- DATASET CONTENT:
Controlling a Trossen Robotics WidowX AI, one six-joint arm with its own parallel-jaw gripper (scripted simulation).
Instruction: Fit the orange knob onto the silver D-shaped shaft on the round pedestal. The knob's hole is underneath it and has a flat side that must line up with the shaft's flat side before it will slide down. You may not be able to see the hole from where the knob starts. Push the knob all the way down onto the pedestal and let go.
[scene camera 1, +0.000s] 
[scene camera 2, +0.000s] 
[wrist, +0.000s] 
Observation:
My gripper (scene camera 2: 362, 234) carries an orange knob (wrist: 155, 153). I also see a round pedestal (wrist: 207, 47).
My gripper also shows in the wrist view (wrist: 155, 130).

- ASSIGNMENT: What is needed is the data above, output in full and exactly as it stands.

- TASK OUTPUT:
Controlling a Trossen Robotics WidowX AI, one six-joint arm with its own parallel-jaw gripper (scripted simulation).
Instruction: Fit the orange knob onto the silver D-shaped shaft on the round pedestal. The knob's hole is underneath it and has a flat side that must line up with the shaft's flat side before it will slide down. You may not be able to see the hole from where the knob starts. Push the knob all the way down onto the pedestal and let go.
[scene camera 1, +0.000s] 
[scene camera 2, +0.000s] 
[wrist, +0.000s] 
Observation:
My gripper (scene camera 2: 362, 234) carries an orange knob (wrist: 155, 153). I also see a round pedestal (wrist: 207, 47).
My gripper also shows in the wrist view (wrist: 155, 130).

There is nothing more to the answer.